Thanks for listening!


----------



## tardigrade (May 23, 2021)

Spain is probably a no...

Try Gibraltar if you can afford the housing.


----------



## Barriej (Jul 23, 2012)

Beaches said:


> Hello! I'm a UK citizen I've lived in Spain on and off back when we were in the eu. I would like to move back there but can't without a visa because of brexit.
> 
> I'm a carer in UK and looking for any way I can apply that to jobs there? I didn't go to college or uni when younger so have no degrees but I have a care certificate received from the company I currently work for, I specifically work with the elderly. I can't do live in because I have a son I want to bring with me so live out only unless there their is a place for us both to live.
> 
> ...


If you need a visa to work, unfortunately its the employer who has to apply for this.

So you would need a job offer and they would have to ensure its a job no Eu citizen could do or would apply for.
Most of the carers in our area are South American, as they can come here without visa's in most cases and the pay is not that good.
The only English speaking ones I have met (ok only a couple) are Irish and they have no visa issue either.
The other one is British but he has been here for years. The money is not good and his contract is rubbish as well, I think he has a 10 a week contract.

Sorry but Spain may not be the place for you now (unless you were a legal resident when you were here before).


----------



## kaipa (Aug 3, 2013)

I'm afraid you are unlikely to get a Visa for this type of work. When my mother in law was alive we were looking for carers and basically ( as mentioned above) south Americans do this work usually as live-in. They basically do it as somewhere to live and you pay the bills and food no wages. Not the lifestyle for a Brit I dont think.


----------



## tebo53 (Sep 18, 2014)

A friend of mine runs a care agency and employs English personal who are legal residents . Her business is in Benidorm but she only pays €7.50 per hour. If she gives contracts they are only for 10 hours per week. 
You wouldn't be able to get a work visa to work for this company because of the low income. 

Steve


----------



## xabiaxica (Jun 23, 2009)

Barriej said:


> Sorry but Spain may not be the place for you now (unless you were a legal resident when you were here before).


That of course would depend on how long ago they left Spain.


----------



## *Sunshine* (Mar 13, 2016)

tebo53 said:


> A friend of mine runs a care agency and employs English personal who are legal residents . Her business is in Benidorm but she only pays €7.50 per hour.

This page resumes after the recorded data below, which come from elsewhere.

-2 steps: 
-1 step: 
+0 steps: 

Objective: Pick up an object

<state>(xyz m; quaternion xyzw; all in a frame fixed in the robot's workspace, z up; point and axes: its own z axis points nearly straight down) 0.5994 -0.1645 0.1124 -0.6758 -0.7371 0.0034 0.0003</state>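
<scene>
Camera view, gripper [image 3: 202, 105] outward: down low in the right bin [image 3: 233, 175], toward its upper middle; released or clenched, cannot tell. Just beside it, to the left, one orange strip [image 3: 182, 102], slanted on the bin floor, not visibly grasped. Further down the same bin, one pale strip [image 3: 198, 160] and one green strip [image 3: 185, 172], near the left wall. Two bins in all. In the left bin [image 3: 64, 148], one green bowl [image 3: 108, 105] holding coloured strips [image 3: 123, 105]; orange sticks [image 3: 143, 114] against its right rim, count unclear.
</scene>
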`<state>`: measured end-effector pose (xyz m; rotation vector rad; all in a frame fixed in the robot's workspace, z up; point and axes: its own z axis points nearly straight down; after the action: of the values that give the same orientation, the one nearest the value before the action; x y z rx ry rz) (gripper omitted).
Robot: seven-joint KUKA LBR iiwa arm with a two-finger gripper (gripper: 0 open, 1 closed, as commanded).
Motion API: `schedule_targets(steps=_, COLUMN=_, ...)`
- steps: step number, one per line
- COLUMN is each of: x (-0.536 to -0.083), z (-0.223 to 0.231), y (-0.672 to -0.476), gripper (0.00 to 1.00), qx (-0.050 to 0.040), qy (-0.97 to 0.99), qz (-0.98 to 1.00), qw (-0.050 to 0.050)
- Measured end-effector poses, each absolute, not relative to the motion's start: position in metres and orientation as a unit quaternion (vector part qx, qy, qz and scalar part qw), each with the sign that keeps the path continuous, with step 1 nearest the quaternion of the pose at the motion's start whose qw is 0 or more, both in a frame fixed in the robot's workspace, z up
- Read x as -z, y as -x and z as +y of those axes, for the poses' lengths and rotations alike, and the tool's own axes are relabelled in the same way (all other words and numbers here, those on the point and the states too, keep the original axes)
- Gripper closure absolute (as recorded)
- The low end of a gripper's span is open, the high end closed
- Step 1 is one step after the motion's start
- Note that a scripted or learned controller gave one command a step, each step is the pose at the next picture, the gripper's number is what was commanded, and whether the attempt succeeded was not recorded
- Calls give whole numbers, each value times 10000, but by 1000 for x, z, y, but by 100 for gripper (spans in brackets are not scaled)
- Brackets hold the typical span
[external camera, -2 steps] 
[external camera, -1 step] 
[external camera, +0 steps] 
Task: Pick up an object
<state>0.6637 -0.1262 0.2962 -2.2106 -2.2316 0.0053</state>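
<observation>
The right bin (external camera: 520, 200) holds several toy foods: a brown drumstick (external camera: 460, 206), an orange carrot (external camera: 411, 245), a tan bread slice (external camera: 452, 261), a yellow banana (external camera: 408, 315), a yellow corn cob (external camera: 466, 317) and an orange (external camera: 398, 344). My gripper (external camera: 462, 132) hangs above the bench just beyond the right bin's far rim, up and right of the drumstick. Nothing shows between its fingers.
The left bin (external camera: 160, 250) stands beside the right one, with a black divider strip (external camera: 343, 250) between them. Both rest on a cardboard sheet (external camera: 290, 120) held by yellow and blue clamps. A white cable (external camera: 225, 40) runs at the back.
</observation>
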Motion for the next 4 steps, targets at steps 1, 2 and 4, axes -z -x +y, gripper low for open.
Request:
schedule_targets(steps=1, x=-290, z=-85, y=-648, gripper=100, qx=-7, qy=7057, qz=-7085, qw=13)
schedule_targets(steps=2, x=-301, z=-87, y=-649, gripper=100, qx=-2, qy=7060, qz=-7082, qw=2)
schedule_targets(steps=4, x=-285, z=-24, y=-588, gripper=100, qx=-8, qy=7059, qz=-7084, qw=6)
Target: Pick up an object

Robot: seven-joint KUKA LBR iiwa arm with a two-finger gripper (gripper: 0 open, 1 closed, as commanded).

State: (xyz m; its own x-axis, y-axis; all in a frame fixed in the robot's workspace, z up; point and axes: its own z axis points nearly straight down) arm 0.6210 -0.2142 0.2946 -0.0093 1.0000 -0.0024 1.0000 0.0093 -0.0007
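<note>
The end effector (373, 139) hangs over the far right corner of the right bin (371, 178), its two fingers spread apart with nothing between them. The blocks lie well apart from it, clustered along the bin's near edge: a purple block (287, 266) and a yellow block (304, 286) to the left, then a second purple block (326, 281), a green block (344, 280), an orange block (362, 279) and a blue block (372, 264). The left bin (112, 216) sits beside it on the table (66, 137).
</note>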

If she gives contracts they are only for 10 hours per week.


Is your friend able to find enough employees at that rate? Are her employees eligible for additional welfare benefits? 

I'm just trying to wrap my head around how the sector works there.


----------



## tebo53 (Sep 18, 2014)

*Sunshine* said:


> Is your friend able to find enough employees at that rate? Are her employees eligible for additional welfare benefits?
> 
> I'm just trying to wrap my head around how the sector works there.


"That rate" is the going rate for carers in this area and yes, she has a full staff. You can't claim for welfare benefits as they are not available in Spain unlike the UK....

Steve


----------



## *Sunshine* (Mar 13, 2016)

tebo53 said:


> "That rate" is the going rate for carers in this area and yes, she has a full staff. You can't claim for welfare benefits as they are not available in Spain unlike the UK....


Thanks for the explanation. 

Then it seems regardless of the visa situation, it is not financially viable to live out as a carer in Spain without supplementary financial resources.


----------



## tebo53 (Sep 18, 2014)

*Sunshine* said:


> Thanks for the explanation.
> 
> Then it seems regardless of the visa situation, it is not financially viable to live out as a carer in Spain without supplementary financial resources.


Correct, on those pay rates it would be impossible to achieve a good lifestyle. Several of the carers are having to work up to 60 hours a week to get a decent wage. Maybe worth looking at Gibraltar or Portugal as I understand their entry rules are a bit more relaxed. 

Steve


----------



## Max Rigger (Aug 2, 2020)

I'd not like to employ any carer who lacked some sort of formal training even something like an NVQ which are pretty much mandatory now in the UK. My sister in law is a social worker and her sister runs a residential home and the company that own it insist all carers have or will work to gain an NVQ 2 and supervisors an NVQ 3.


----------



## tebo53 (Sep 18, 2014)

All


Max Rigger said:


> I'd not like to employ any carer who lacked some sort of formal training even something like an NVQ which are pretty much mandatory now in the UK. My sister in law is a social worker and her sister runs a residential home and the company that own it insist all carers have or will work to gain an NVQ 2 and supervisors an NVQ 3.


All Carers in Spain that are employed by a reputable company also have to have an NVQ minimum. 

Steve


----------